Is there any hope of having the query above to work as expected?
Thanks in advance.
EDIT (Ruby function I wrote based on the response of @frances for his solution number 2):
def multiple_language_query_solr(q)
fields = {'title' => 2, 'body' => 1}
query = []
I18n.available_locales.each do |locale|
locale = locale.to_s.split('-').first
fields.each do |field, boost|
field = "#{field}_texts_#{locale}" + (boost > 1 ? "^#{boost}" : '') + ':'
sentence = q.split(' ').map do |word|
field + word
end.join(' AND ')
query << "(#{sentence})"
end
end
query.join(' OR ')
end
With best regards, Eric
This may or may not be the issue in your case, but I think I know what's happening here. You didn't specify your mm
(Minimum Should Match) value, which I suspect is set to at least "3" or "70%". (As an aside, in the future if you add the argument echoParams=all
to your Solr query, parameters set in your solrconfig.xml
that are active in the search will also be returned, giving a more complete picture of the search.)

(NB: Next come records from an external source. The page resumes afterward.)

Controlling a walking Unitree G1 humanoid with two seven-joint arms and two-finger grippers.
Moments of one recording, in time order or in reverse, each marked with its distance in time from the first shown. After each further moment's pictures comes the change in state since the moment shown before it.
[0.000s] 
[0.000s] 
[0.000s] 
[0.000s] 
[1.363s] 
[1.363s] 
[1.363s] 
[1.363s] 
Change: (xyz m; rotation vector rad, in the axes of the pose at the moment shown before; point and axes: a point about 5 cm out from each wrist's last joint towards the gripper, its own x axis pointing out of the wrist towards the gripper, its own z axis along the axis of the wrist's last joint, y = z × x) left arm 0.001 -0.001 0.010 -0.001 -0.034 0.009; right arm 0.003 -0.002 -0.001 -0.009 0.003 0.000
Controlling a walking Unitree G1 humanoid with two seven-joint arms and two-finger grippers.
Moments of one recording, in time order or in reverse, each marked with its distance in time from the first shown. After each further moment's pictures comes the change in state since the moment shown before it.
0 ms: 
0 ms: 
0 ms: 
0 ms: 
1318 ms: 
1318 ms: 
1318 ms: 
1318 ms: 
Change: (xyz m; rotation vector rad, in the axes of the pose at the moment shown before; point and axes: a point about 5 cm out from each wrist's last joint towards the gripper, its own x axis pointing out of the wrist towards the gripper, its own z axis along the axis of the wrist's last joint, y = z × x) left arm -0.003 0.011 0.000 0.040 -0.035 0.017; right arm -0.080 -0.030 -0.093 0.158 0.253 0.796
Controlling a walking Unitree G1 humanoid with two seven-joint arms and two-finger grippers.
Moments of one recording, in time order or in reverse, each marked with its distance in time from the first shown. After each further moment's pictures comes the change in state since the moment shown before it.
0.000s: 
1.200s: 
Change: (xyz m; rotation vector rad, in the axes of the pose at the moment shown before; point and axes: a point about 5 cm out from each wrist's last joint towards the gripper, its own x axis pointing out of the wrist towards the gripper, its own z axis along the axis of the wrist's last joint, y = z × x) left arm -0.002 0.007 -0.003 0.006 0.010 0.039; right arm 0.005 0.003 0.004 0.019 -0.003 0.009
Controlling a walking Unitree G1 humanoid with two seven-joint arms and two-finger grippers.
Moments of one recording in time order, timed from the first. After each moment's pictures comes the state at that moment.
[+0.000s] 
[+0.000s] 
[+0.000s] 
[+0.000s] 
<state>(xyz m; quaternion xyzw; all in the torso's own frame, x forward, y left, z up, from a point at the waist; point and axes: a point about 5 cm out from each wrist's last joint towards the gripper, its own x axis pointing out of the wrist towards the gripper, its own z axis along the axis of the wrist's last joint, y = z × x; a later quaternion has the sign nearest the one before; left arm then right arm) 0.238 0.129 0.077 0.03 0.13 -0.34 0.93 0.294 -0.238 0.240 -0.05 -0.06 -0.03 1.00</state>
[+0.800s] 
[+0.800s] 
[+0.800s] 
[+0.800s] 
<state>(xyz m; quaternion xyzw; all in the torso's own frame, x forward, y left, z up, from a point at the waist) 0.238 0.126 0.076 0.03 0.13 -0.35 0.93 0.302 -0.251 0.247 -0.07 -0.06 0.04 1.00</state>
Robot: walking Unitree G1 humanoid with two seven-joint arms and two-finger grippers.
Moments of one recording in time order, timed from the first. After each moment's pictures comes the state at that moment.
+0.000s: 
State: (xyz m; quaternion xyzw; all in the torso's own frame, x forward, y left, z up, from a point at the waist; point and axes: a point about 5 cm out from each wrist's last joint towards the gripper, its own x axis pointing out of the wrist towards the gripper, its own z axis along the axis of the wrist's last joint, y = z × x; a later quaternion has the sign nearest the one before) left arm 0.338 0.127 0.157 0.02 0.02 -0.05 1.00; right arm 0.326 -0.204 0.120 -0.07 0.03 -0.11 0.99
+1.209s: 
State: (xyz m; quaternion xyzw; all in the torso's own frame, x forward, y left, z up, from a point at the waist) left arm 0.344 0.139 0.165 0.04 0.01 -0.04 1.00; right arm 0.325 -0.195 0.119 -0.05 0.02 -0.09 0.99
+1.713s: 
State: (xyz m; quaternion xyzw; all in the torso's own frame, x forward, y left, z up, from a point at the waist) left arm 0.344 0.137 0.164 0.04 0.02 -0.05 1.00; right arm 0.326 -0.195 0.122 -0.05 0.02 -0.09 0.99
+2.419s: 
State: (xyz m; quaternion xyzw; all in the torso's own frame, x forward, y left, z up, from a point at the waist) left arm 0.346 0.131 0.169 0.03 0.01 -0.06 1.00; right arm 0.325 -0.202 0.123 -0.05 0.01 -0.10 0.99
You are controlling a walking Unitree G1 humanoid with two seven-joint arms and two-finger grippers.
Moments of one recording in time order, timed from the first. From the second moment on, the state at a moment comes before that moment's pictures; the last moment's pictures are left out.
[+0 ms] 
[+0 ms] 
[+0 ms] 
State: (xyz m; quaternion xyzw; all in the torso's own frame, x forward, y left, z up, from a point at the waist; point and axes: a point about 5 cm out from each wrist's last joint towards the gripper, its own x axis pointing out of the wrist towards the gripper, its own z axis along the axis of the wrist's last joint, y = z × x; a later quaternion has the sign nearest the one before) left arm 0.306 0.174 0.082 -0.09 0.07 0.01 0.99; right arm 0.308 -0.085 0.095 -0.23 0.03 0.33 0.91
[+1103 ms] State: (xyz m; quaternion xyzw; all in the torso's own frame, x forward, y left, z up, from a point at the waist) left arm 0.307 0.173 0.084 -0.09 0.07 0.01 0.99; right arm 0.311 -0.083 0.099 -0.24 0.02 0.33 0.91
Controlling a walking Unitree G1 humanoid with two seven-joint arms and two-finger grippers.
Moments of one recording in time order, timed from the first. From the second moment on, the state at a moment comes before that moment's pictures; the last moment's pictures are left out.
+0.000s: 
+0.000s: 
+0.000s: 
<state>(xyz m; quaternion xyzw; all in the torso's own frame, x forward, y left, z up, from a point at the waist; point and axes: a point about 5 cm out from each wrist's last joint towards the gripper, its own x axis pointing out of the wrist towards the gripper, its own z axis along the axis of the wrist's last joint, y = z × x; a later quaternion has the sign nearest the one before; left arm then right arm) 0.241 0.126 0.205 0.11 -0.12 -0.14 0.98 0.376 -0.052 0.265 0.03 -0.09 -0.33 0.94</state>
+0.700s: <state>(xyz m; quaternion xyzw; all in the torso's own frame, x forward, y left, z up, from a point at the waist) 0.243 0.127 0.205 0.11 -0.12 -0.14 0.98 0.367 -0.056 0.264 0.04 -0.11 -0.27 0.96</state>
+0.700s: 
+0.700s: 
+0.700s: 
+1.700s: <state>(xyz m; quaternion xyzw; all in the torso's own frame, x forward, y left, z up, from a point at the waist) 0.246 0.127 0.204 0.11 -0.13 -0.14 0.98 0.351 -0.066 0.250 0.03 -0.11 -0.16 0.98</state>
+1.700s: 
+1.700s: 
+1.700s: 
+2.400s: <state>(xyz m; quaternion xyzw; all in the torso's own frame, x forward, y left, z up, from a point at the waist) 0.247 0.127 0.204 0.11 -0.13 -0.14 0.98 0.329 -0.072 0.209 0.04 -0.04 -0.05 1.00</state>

When you search only the Portuguese text field, the query parser expands your query like this:
( body_texts_pt:suco ) ( body_texts_pt:limão )
Because "de" is in your Portuguese stopword filter, it is eliminated from your search entirely and two out of two (100%) of your remaining terms match. When your search uses both fields, it will be expanded like this:
( body_texts_pt:suco | body_texts_en:suco ) ( body_texts_en:de )
( body_texts_pt:limão | body_texts_en:limão )
This time "de" was not eliminated from all search fields in your search, and so it remains a term in your search. But because it was eliminated from the search of the Portuguese text, it can only match against the English text. The result: two out of three (~66%) of your terms match instead of two out of two. If your mm
value is strict, then (with apologies to Meat Loaf,) two out of three may not cut it.
The Solution?
1. Turn off stop word filtering (easy solution - recommended)
This problem is completely resolved when stop word filter configurations match in all of your searched fields. Since you wouldn't be able to to apply a sensible unified set of stop words across the English and Portuguese fields, that leaves not using stop words at all. Stop word filtering doesn't often make as much difference to the efficiency of your index as one might imagine. I would suggest rebuilding your index with all stop word filtering deactivated, to see if this makes a noticeable difference in speed.
2. Pre-process the query string (more complicated)
You're using the Extended Dismax Query Parser (edismax). The main difference between this and the Dismax Query Parser (dismax) is support for logical/boolean queries. If you expand the query yourself, you can create a logical structure that works for you. For the search: suco de limão, the preprocessed search that actually gets sent to Solr might be:
(body_texts_pt:suco AND body_texts_pt:de AND body_texts_pt:limão) OR
(body_texts_en:suco AND body_texts_en:de AND body_texts_en:limão)
With this query, the term body_texts_pt:de
is eliminated by the stop word filter, so either the words "suco" and "limão" must match against the Portuguese text, or the words "suco" and "de" and "limão" must match against the English text.
One caveat about this solution is that it makes the assumption that the entire search will be in only one language. A mixed English and Portuguese search will probably fail because the complete set of words (excluding stop words) can't be found in only one of the text fields.